Younger women, for their part, are starting to have what Ms. Goldberg calls “the aha moment” — even if it doesn’t put them in Mrs. Clinton’s column, as some of the welter of commentary last week found.

Why don’t younger women see what Kath Pollitt is described as articulating? That is,

“The hysterical insults flung at Hillary Clinton are just a franker, crazier version of the everyday insults — shrill, strident, angry, ranting, unattractive — that are flung at any vaguely liberal mildly feminist woman who shows a bit of spirit and independence,” she [Pollitt] wrote, “who puts herself out in the public realm, who doesn’t fumble and look up coyly from underneath her hair and give her declarative sentences the cadence of a question.”

“Every woman I know who calls herself a feminist, or is even just doing well, especially in a field in which men also contend,” Ms. Pollitt wrote, “deals with some version of this.”

We’re offered a dismal explanation:

Noreen Malone on The XX Factor, the Slate magazine blog written by women wrote] “The most powerful people in the world are old white men and pretty young women.”

“During my supposedly post-feminist lifetime, the women who’ve created the biggest stir are the young women who’ve ruined the careers of powerful old men,” she wrote.

Some power.

6 thoughts on ““Postfeminism and Other Fairy Tales”

  1. Our culture definitely discourages women from independence. Although, I don’t care much about the insults thrown at Hillary because she is a politician. You can’t throw too many insults at a politician, in my opinion. ;)

    Anyway, it would be nice if the younger generation recognizes the restrictiveness of gender roles in society and the unfair socioeconomic limitations put on women by our culture and other social institutions. I think they do not because the grade schools teach a very unrealistically positively patriotic view of the country.
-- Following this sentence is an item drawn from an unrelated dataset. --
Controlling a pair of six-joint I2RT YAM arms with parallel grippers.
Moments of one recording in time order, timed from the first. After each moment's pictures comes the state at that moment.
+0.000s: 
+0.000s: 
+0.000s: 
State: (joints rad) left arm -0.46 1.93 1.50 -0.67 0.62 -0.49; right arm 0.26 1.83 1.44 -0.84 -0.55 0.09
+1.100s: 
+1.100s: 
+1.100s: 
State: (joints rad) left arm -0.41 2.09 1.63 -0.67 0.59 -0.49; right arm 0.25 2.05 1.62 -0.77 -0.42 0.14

A book I like about that subject is “Lies My Teacher Told Me.”

    Anyway, I like the way Pollitt described it in the quote in your post: “…the everyday insults — shrill, strident, angry, ranting, unattractive — that are flung at any vaguely liberal mildly feminist woman who shows a bit of spirit and independence, who puts herself out in the public realm, who doesn’t fumble and look up coyly from underneath her hair and give her declarative sentences the cadence of a question.” It’s a shame that it’s true, but she explained it elegantly in my opinion.

  2. Re-reading this post after reading about the lingerie superbowl makes me realize how much work we still have to do. Maybe it’s more difficult to mobilize if the discrimination isn’t as blatant anymore (though lingerie bowls seem rather sexist to me!). To quote from the NYT article: “But some also argue that the media is not as quick to recognize misogyny as it is to recognize racism. ‘The media is on eggshells about race, but has blinders on about sex and gender stereotyping,’ said Ms. Goldberg of Columbia.” How can we use all this to raise consciousness again and get through the complacency (of course, there are some positive signs that seem to point to some awakening in the younger generation…)?
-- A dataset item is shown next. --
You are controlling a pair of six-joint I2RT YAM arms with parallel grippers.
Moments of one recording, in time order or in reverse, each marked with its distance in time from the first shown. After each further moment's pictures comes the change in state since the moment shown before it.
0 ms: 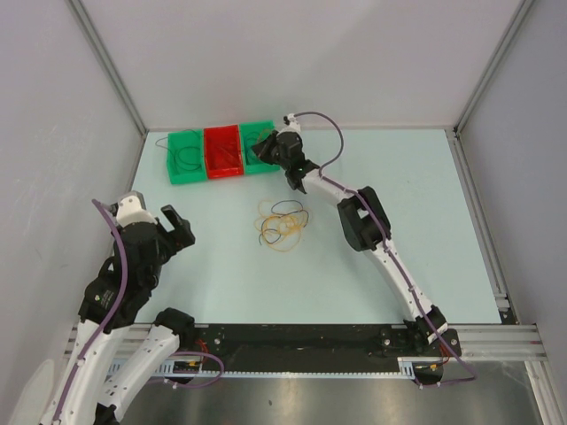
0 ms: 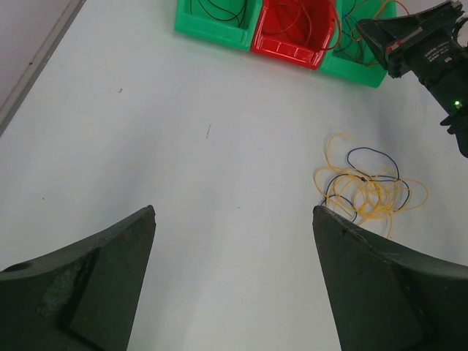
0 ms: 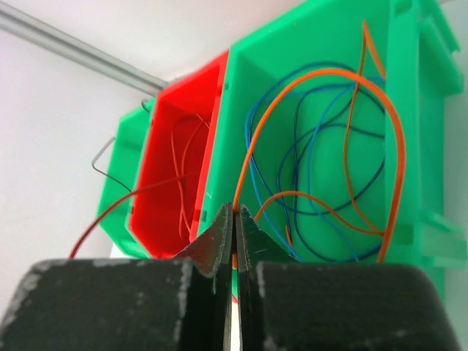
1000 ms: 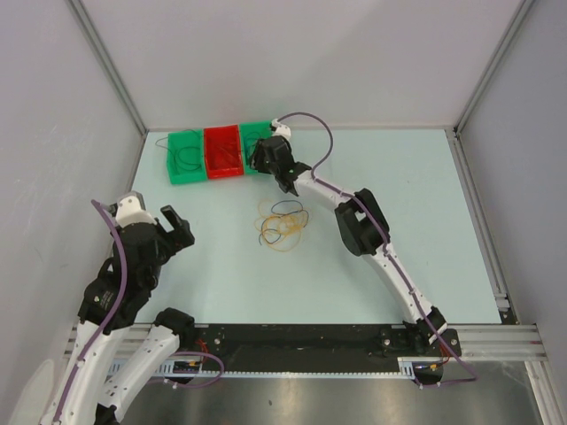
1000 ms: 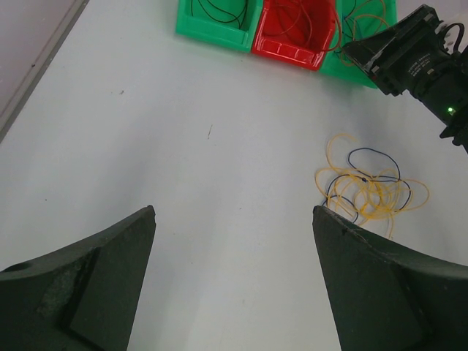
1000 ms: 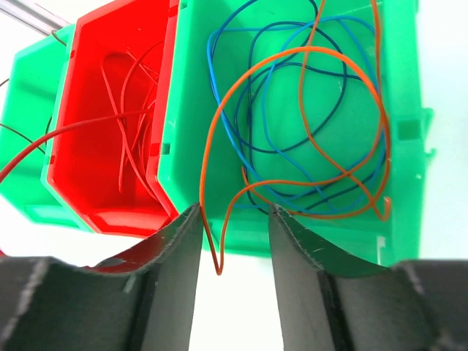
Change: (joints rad) left arm 0.004 -0.005 0.000 0.000 0.000 0.009; right arm 0.078 -0.069 -0.020 -0.269 0.174 -0.208
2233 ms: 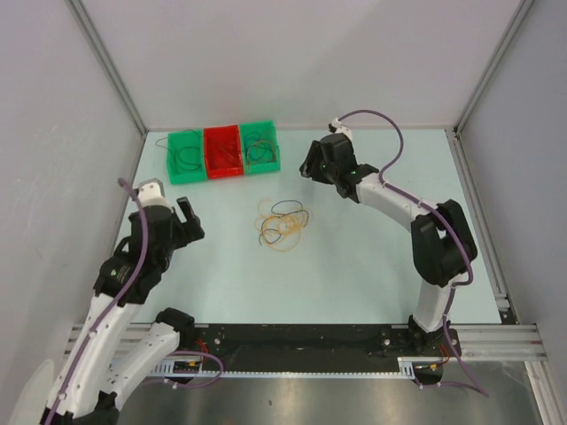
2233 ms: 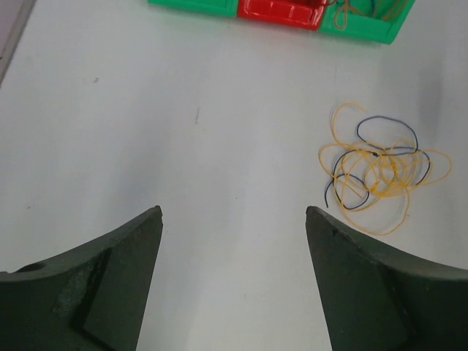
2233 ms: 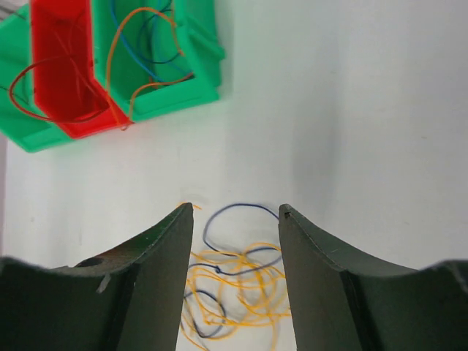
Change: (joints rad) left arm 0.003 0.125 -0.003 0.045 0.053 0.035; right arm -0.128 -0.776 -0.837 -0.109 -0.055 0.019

  3. Thanks, Rachel. Great points. I’m not sure what to do, to be perfectly frank, but I think all of us together are taking action in a number of spheres, which is what is necessary. I don’t think it’s enough in the short term.

  4. Thoughtful insights. It is easy to forget about the struggles of the past and not fully appreciate how far we’ve come.
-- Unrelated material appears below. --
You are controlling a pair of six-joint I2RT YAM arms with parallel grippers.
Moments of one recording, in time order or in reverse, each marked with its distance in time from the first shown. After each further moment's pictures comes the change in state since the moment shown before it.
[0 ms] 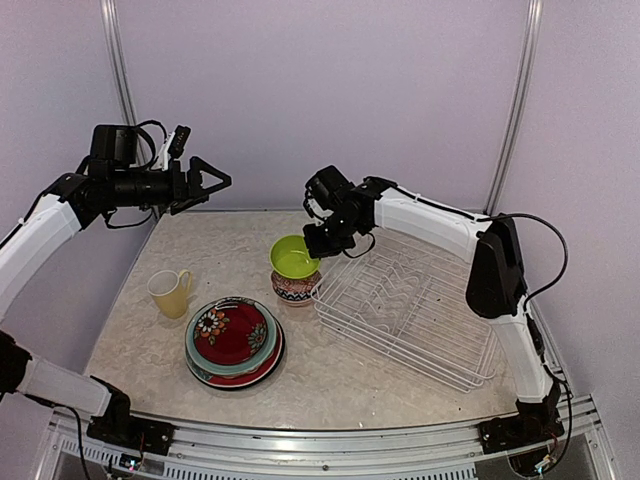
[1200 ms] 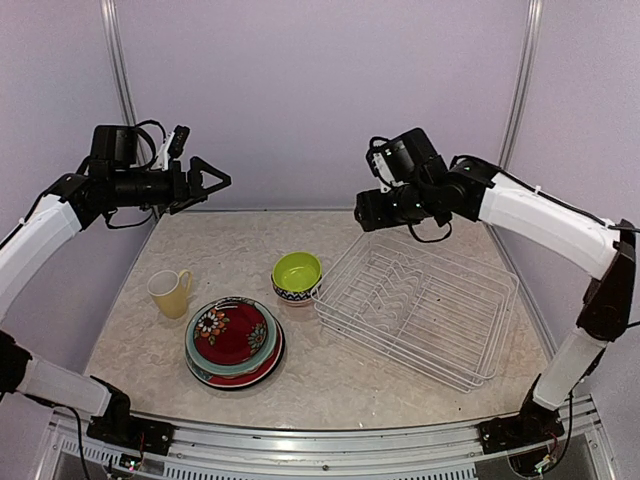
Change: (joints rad) left arm 0.001 0.003 0.000 0.001 -0.021 0.005; right arm 0.005 -0.573 -0.514 0.137 0.238 -0.059
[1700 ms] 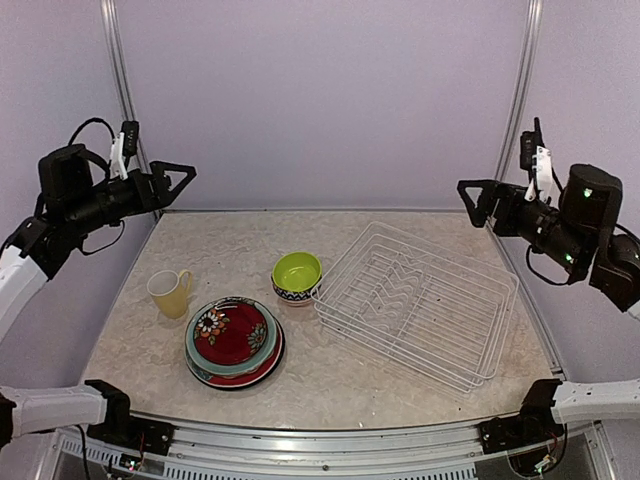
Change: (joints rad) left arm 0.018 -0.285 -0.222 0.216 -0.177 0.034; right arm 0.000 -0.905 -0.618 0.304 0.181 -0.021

    One thing that I think is sort of cool, though…employment still has its discrimination, but women entrepreneurs are one of the largest groups opening up more small businesses than any other, worldwide. I run a blog that supports the female entrepreneur and the response has been tremendous. So, if the boys club won’t play, we’ll build a successful world anyway. :-) Power to the women!

    Vicki Flaugher

    p.s. I read recently where a huge majority of women believed in equal pay, access, etc. yet none of them wanted to be called a feminist. What’s up with that? Maybe we need to invent a new word to describe women who believe in equality, fairness, etc. Any suggestions?

  5. Vicki,
    Nice question about the term “feminist.” Given the effectiveness of the right wingers at villifying anything, I’m afraid a new term would soon carry the same negativity for a lot of women.